**Exercise description**
Find how many lines below hold "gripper", then state that number by itself.

Segment Open

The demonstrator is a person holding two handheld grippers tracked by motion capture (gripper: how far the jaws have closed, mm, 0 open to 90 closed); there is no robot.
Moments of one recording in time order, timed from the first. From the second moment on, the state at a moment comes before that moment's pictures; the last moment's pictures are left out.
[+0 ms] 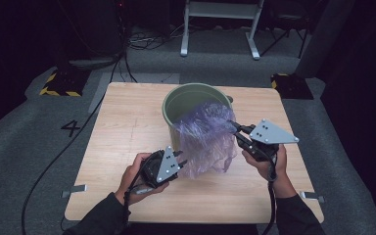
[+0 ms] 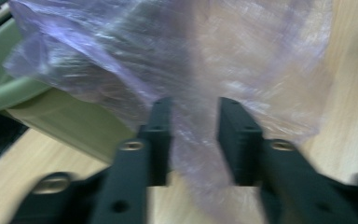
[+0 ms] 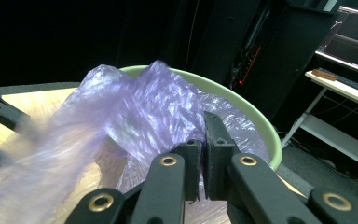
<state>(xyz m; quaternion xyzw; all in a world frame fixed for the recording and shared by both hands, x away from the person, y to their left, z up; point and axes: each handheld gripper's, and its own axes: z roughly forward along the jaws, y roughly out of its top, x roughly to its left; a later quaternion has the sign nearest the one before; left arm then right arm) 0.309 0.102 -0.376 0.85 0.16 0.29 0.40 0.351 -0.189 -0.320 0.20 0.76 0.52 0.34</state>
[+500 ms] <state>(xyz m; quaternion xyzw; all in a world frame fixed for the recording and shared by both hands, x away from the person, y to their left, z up) 0.295 0.123 -0.366 0.83 0.17 0.23 0.47 0.350 -0.190 -0.318 0.20 0.76 0.52 0.34</state>
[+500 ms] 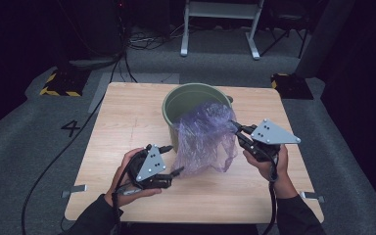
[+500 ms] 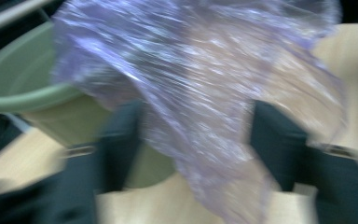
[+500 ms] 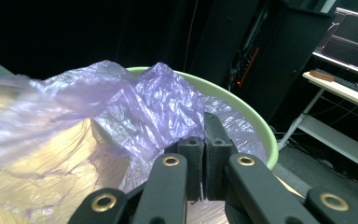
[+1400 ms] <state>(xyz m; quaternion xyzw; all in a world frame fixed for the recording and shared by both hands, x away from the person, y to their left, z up) 0.318 0.121 -0.344 0.80 0.19 0.33 0.46 0.352 -0.190 -0.316 0.20 0.76 0.52 0.34</state>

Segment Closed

**Result of this exercise**
2